- Map of Northern Ellesmere Island and far Northern Greenland.
- Location: Arctic
- Coordinates: 83°32′N 34°37′W﻿ / ﻿83.533°N 34.617°W
- Ocean/sea sources: Lincoln Sea
- Basin countries: Greenland
- Max. length: 12 km (7.5 mi)
- Max. width: 2 km (1.2 mi)
- Frozen: All year round
- Settlements: 0

= Sands Fjord =

Fjord in northern Greenland

Sands Fjord is a fjord in Peary Land, northern Greenland. To the north, the fjord opens into the Lincoln Sea of the Arctic Ocean. Administratively, it belongs to the Northeast Greenland National Park.

The fjord was named by Robert Peary in honor of H. Hayden Sands, one of his sponsors and a member of the Peary Arctic Club.

==Geography==
Sands Fjord opens to the north about 20 km to the WSW of Cape Morris Jesup and about 30 km to the east of Benedict Fjord.
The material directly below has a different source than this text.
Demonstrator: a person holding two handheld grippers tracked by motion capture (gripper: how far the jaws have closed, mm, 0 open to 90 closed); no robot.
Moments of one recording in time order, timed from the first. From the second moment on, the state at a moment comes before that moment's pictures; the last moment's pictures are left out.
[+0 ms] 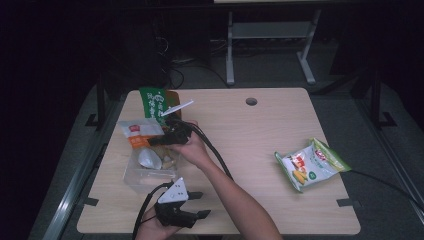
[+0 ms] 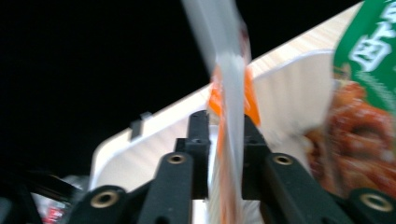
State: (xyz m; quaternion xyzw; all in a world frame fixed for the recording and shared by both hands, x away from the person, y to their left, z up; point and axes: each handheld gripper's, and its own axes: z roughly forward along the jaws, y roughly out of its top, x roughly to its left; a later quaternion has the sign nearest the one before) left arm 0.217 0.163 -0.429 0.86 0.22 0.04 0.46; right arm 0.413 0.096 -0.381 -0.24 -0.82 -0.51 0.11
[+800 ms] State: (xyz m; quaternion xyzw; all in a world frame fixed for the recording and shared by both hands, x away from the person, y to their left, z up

The fjord is limited by Gertrud Rask Land on its western side. It stretches in a roughly south–north direction for about 12 km with its mouth opening to the Lincoln sea.
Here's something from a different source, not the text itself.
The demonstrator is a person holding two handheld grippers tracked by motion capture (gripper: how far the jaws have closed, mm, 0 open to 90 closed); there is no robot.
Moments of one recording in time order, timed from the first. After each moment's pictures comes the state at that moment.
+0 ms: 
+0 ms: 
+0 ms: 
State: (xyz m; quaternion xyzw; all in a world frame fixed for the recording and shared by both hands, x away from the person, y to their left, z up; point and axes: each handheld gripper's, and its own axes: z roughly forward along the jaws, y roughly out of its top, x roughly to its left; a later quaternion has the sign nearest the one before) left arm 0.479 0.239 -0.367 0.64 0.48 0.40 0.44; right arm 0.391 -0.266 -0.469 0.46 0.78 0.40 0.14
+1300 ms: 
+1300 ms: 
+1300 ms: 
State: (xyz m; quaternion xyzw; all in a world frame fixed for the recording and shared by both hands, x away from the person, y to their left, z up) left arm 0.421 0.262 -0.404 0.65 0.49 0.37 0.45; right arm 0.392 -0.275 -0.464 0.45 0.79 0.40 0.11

Cape Hans Egede is the headland on the western side of the mouth of Sands Fjord. The fjord is flanked by mountains on both sides, reaching a height of 800 m. The MacMillan Glacier discharges at its head. Helvetia Tinde, the highest mountain of the Roosevelt Range, rises about 15 km SSW of the head of the fjord.